> **YOUR OBJECTIVE**
Read through the entries below and return each line with the word "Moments".

(RECORDS PROVIDED begins)

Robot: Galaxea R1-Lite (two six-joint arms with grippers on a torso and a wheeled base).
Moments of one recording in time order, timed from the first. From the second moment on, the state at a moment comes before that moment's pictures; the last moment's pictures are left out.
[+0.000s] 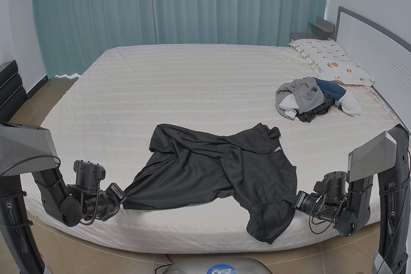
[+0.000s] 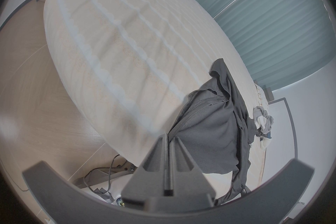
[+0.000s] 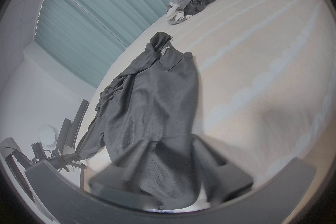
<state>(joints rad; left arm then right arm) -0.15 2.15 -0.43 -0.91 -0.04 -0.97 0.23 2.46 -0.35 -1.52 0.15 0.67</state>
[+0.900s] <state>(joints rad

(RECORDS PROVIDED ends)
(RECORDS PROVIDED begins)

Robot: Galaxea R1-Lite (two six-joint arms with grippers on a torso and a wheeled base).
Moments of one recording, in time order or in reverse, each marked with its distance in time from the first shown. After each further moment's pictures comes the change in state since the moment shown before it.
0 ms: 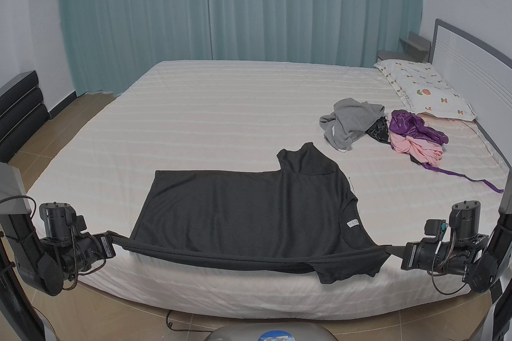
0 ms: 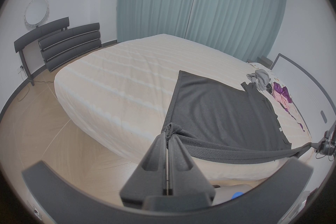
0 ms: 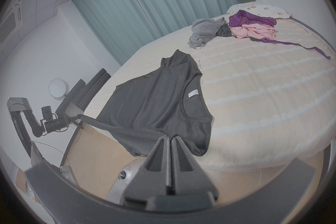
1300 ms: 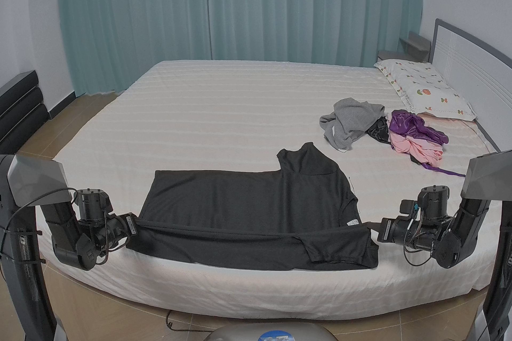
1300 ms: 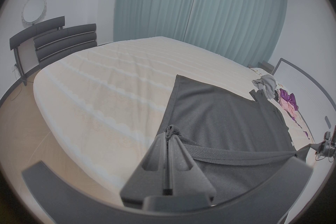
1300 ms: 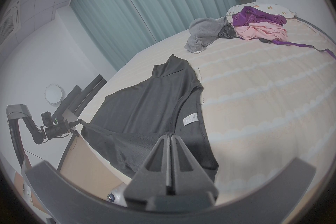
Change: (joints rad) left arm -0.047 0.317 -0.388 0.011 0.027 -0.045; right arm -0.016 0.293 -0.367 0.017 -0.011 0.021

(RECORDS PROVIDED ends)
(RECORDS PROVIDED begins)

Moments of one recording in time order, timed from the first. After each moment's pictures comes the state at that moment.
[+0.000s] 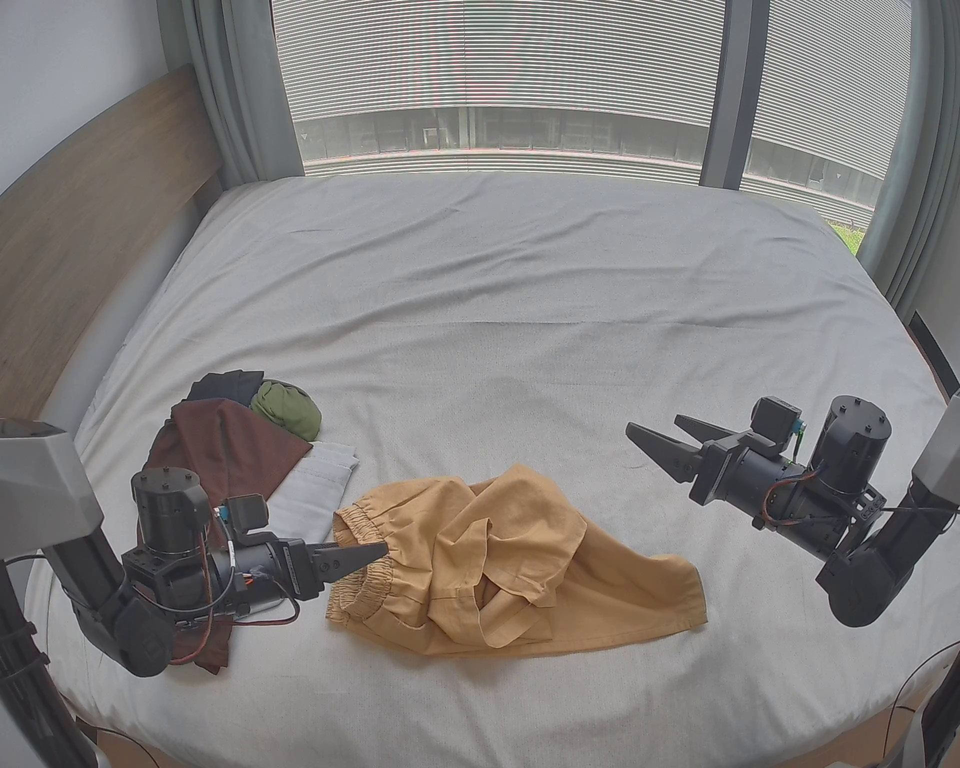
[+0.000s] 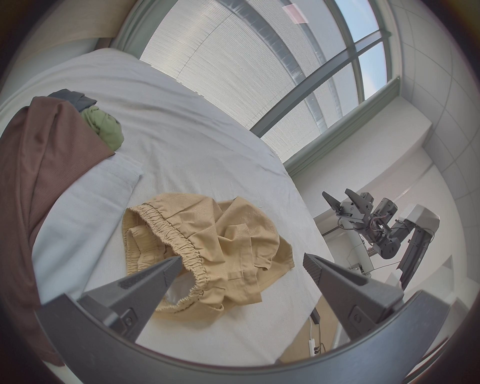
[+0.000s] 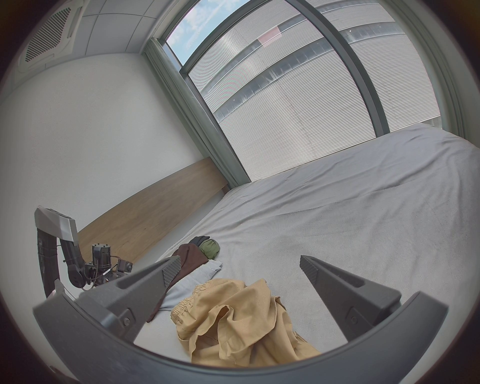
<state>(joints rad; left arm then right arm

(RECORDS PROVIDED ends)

> **TASK RESPONSE**
Moments of one recording in time order, timed from the first. From the second moment on, the state at a moment comes before that moment's pictures; the last moment's pictures are left out.
Moments of one recording, in time order or in reverse, each marked with its distance in time from the first shown. After each further moment's pictures comes the change in state since the moment shown before it.
Moments of one recording in time order, timed from the first. After each moment's pictures comes the state at that moment.

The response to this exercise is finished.